##### DATA TO PROCESS
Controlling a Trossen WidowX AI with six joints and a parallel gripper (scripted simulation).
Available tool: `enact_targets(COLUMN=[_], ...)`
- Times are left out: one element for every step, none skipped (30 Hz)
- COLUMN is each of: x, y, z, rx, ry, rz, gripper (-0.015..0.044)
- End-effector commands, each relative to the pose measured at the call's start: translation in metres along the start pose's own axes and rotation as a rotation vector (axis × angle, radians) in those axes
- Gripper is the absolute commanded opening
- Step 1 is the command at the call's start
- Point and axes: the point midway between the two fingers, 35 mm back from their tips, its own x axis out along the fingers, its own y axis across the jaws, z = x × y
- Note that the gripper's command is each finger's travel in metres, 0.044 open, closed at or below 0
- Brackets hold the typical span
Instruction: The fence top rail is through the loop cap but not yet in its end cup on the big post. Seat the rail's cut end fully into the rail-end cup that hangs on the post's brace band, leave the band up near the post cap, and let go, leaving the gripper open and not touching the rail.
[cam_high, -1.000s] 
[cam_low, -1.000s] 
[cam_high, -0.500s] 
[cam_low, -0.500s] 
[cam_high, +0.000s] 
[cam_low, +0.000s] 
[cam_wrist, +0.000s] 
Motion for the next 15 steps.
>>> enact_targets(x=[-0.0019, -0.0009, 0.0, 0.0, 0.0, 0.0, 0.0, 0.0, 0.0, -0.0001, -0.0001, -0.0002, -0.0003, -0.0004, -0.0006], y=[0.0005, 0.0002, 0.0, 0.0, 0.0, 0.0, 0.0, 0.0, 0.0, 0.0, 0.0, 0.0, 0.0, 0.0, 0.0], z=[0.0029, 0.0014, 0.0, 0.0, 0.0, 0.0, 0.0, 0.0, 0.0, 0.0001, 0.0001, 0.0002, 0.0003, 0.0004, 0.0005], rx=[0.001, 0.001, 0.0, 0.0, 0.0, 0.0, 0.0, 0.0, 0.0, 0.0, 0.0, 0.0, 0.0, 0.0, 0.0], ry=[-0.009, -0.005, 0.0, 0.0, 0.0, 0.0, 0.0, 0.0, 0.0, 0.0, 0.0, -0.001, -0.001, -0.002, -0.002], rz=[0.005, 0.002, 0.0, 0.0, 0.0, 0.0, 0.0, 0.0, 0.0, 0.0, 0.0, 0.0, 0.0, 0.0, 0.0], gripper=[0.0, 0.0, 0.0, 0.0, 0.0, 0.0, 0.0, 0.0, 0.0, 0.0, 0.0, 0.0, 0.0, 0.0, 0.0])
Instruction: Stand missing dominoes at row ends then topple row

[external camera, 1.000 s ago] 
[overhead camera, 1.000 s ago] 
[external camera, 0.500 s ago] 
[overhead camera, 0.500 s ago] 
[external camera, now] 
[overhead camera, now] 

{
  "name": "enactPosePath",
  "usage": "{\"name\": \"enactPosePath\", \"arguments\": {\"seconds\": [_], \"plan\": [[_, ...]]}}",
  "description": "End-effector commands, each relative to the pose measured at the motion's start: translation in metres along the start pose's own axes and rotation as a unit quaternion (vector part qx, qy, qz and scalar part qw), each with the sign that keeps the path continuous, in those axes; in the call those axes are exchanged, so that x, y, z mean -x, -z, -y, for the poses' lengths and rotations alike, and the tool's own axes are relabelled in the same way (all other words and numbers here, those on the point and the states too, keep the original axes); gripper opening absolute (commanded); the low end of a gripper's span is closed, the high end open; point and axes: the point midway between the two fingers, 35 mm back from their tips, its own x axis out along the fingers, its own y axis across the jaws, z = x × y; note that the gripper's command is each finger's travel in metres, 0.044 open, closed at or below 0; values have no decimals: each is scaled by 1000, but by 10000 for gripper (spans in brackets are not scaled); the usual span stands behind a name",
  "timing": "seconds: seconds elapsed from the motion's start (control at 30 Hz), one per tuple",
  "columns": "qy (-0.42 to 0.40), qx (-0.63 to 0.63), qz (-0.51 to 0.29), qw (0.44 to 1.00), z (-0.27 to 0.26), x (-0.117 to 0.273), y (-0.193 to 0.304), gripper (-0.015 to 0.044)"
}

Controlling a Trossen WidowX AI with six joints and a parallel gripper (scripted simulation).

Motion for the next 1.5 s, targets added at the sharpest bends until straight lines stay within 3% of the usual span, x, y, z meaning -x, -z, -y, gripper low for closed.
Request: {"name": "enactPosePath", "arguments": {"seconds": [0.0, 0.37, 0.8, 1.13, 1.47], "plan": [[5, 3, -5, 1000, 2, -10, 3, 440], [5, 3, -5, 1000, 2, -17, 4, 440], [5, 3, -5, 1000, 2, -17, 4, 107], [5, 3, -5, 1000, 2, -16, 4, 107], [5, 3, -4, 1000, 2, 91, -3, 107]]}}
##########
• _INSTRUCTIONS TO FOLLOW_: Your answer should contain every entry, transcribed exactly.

• _RESPONSE_:
Controlling a Trossen WidowX AI with six joints and a parallel gripper (scripted simulation).
Available tool: `enact_targets(COLUMN=[_], ...)`
- Times are left out: one element for every step, none skipped (30 Hz)
- COLUMN is each of: x, y, z, rx, ry, rz, gripper (-0.015..0.044)
- End-effector commands, each relative to the pose measured at the call's start: translation in metres along the start pose's own axes and rotation as a rotation vector (axis × angle, radians) in those axes
- Gripper is the absolute commanded opening
- Step 1 is the command at the call's start
- Point and axes: the point midway between the two fingers, 35 mm back from their tips, its own x axis out along the fingers, its own y axis across the jaws, z = x × y
- Note that the gripper's command is each finger's travel in metres, 0.044 open, closed at or below 0
- Brackets hold the typical span
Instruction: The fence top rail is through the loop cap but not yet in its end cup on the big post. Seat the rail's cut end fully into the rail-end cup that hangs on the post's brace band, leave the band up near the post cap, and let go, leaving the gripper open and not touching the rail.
[cam_high, -1.000s] 
[cam_low, -1.000s] 
[cam_high, -0.500s] 
[cam_low, -0.500s] 
[cam_high, +0.000s] 
[cam_low, +0.000s] 
[cam_wrist, +0.000s] 
Motion for the next 15 steps.
>>> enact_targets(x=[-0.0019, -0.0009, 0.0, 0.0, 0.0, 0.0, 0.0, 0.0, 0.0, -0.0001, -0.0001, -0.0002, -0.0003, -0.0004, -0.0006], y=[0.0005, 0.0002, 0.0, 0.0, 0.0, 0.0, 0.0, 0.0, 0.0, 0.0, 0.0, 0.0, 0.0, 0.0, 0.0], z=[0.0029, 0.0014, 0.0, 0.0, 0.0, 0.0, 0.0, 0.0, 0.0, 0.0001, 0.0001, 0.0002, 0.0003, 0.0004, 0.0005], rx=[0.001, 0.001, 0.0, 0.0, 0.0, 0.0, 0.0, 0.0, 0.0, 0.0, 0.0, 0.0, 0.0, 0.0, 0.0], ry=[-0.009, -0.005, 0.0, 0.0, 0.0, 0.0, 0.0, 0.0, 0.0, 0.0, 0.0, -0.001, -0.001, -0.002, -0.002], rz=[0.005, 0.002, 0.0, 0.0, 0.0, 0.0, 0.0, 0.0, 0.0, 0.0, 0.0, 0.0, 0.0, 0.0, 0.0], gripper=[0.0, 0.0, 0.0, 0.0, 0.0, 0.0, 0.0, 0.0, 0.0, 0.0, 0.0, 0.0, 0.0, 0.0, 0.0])
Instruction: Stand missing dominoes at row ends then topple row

[external camera, 1.000 s ago] 
[overhead camera, 1.000 s ago] 
[external camera, 0.500 s ago] 
[overhead camera, 0.500 s ago] 
[external camera, now] 
[overhead camera, now] 

{
  "name": "enactPosePath",
  "usage": "{\"name\": \"enactPosePath\", \"arguments\": {\"seconds\": [_], \"plan\": [[_, ...]]}}",
  "description": "End-effector commands, each relative to the pose measured at the motion's start: translation in metres along the start pose's own axes and rotation as a unit quaternion (vector part qx, qy, qz and scalar part qw), each with the sign that keeps the path continuous, in those axes; in the call those axes are exchanged, so that x, y, z mean -x, -z, -y, for the poses' lengths and rotations alike, and the tool's own axes are relabelled in the same way (all other words and numbers here, those on the point and the states too, keep the original axes); gripper opening absolute (commanded); the low end of a gripper's span is closed, the high end open; point and axes: the point midway between the two fingers, 35 mm back from their tips, its own x axis out along the fingers, its own y axis across the jaws, z = x × y; note that the gripper's command is each finger's travel in metres, 0.044 open, closed at or below 0; values have no decimals: each is scaled by 1000, but by 10000 for gripper (spans in brackets are not scaled); the usual span stands behind a name",
  "timing": "seconds: seconds elapsed from the motion's start (control at 30 Hz), one per tuple",
  "columns": "qy (-0.42 to 0.40), qx (-0.63 to 0.63), qz (-0.51 to 0.29), qw (0.44 to 1.00), z (-0.27 to 0.26), x (-0.117 to 0.273), y (-0.193 to 0.304), gripper (-0.015 to 0.044)"
}

Controlling a Trossen WidowX AI with six joints and a parallel gripper (scripted simulation).

Motion for the next 1.5 s, targets added at the sharpest bends until straight lines stay within 3% of the usual span, x, y, z meaning -x, -z, -y, gripper low for closed.
Request: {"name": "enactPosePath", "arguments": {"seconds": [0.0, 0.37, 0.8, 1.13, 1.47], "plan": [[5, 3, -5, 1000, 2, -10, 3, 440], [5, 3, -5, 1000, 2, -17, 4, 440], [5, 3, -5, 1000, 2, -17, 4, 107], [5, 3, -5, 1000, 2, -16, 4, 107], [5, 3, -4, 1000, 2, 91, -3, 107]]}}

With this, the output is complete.